- _Task to complete_: Repeat exactly, and only, the lines of the entries below from the one with "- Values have" through the one with "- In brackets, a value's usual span", both ends included.

[Start of Attachment]

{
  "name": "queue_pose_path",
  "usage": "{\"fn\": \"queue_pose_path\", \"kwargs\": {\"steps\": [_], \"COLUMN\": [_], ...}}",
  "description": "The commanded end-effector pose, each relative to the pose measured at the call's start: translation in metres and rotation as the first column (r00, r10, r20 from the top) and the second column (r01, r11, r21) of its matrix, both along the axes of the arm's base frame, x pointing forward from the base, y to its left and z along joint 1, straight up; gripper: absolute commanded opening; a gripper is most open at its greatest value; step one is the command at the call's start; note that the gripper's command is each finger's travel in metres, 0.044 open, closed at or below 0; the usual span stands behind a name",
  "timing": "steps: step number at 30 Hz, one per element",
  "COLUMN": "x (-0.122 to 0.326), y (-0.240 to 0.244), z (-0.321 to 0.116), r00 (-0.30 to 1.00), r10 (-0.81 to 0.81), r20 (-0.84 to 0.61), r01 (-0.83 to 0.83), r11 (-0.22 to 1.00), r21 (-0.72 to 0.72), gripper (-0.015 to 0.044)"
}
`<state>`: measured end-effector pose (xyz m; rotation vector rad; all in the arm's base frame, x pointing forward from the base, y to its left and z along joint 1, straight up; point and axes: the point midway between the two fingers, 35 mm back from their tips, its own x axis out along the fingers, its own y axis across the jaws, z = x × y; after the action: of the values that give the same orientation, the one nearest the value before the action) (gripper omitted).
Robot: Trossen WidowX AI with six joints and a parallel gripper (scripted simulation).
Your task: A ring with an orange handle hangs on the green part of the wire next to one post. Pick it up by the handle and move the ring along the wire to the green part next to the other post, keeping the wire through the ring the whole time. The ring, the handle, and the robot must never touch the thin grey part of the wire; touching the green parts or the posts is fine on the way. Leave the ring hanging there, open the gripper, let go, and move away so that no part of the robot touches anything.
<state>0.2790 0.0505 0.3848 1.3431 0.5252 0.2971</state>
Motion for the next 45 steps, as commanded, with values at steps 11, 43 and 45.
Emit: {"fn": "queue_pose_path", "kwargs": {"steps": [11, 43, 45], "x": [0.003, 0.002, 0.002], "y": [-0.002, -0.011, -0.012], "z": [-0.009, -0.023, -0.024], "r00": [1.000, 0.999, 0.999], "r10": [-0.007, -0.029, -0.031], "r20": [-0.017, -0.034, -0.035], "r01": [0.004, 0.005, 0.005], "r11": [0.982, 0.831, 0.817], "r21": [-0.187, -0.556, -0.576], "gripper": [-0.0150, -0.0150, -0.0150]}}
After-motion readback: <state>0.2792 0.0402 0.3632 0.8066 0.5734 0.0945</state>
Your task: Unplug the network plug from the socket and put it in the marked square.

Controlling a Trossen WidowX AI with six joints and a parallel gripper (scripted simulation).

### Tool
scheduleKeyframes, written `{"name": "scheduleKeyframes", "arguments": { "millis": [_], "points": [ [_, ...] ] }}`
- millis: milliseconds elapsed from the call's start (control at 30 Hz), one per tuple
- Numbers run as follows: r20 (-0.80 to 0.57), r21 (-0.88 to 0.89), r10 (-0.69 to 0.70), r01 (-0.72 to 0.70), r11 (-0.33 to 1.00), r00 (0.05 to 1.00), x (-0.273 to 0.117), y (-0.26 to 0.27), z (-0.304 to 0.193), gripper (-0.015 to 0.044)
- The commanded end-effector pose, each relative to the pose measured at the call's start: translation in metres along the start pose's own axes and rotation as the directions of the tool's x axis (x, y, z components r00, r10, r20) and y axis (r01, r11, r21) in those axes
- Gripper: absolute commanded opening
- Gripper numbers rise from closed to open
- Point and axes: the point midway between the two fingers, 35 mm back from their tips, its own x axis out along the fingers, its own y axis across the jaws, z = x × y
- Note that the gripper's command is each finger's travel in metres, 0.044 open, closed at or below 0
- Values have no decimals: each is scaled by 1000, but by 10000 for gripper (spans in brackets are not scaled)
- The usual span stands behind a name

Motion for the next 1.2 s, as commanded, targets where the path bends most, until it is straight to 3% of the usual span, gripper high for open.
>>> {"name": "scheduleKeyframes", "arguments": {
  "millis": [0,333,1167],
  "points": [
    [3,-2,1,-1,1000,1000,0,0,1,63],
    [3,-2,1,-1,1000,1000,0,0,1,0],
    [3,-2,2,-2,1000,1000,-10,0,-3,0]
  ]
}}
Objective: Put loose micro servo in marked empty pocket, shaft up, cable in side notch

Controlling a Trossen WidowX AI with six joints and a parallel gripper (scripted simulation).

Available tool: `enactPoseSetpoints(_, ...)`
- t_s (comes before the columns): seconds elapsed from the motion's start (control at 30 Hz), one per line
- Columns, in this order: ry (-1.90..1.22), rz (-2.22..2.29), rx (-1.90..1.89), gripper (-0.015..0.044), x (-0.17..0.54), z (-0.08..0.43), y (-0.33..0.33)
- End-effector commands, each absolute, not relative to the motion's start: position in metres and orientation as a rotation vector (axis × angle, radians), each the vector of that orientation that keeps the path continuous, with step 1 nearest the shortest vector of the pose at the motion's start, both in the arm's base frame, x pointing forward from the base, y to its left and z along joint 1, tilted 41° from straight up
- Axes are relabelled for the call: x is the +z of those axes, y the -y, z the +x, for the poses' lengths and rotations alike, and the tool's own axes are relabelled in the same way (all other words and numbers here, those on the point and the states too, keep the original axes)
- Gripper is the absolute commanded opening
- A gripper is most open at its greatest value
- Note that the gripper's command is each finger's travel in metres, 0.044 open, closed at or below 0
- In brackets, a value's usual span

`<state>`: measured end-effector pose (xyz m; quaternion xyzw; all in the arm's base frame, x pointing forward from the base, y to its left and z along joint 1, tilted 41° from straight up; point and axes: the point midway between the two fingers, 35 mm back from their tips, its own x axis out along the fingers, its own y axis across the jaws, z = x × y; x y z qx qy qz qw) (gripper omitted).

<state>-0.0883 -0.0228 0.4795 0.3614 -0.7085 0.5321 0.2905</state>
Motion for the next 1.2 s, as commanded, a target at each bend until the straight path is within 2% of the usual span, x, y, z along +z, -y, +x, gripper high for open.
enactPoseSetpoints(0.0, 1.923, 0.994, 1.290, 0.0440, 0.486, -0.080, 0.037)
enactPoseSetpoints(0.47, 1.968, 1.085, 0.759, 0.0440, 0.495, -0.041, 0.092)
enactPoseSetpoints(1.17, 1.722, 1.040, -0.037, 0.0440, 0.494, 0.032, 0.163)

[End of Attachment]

- _Task result_:
- Values have no decimals: each is scaled by 1000, but by 10000 for gripper (spans in brackets are not scaled)
- The usual span stands behind a name

Motion for the next 1.2 s, as commanded, targets where the path bends most, until it is straight to 3% of the usual span, gripper high for open.
>>> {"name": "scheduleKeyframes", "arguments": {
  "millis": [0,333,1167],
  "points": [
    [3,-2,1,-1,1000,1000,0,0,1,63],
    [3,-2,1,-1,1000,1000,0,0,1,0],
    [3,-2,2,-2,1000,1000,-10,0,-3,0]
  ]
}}
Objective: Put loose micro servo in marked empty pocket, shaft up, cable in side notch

Controlling a Trossen WidowX AI with six joints and a parallel gripper (scripted simulation).

Available tool: `enactPoseSetpoints(_, ...)`
- t_s (comes before the columns): seconds elapsed from the motion's start (control at 30 Hz), one per line
- Columns, in this order: ry (-1.90..1.22), rz (-2.22..2.29), rx (-1.90..1.89), gripper (-0.015..0.044), x (-0.17..0.54), z (-0.08..0.43), y (-0.33..0.33)
- End-effector commands, each absolute, not relative to the motion's start: position in metres and orientation as a rotation vector (axis × angle, radians), each the vector of that orientation that keeps the path continuous, with step 1 nearest the shortest vector of the pose at the motion's start, both in the arm's base frame, x pointing forward from the base, y to its left and z along joint 1, tilted 41° from straight up
- Axes are relabelled for the call: x is the +z of those axes, y the -y, z the +x, for the poses' lengths and rotations alike, and the tool's own axes are relabelled in the same way (all other words and numbers here, those on the point and the states too, keep the original axes)
- Gripper is the absolute commanded opening
- A gripper is most open at its greatest value
- Note that the gripper's command is each finger's travel in metres, 0.044 open, closed at or below 0
- In brackets, a value's usual span

The work on this exercise is done.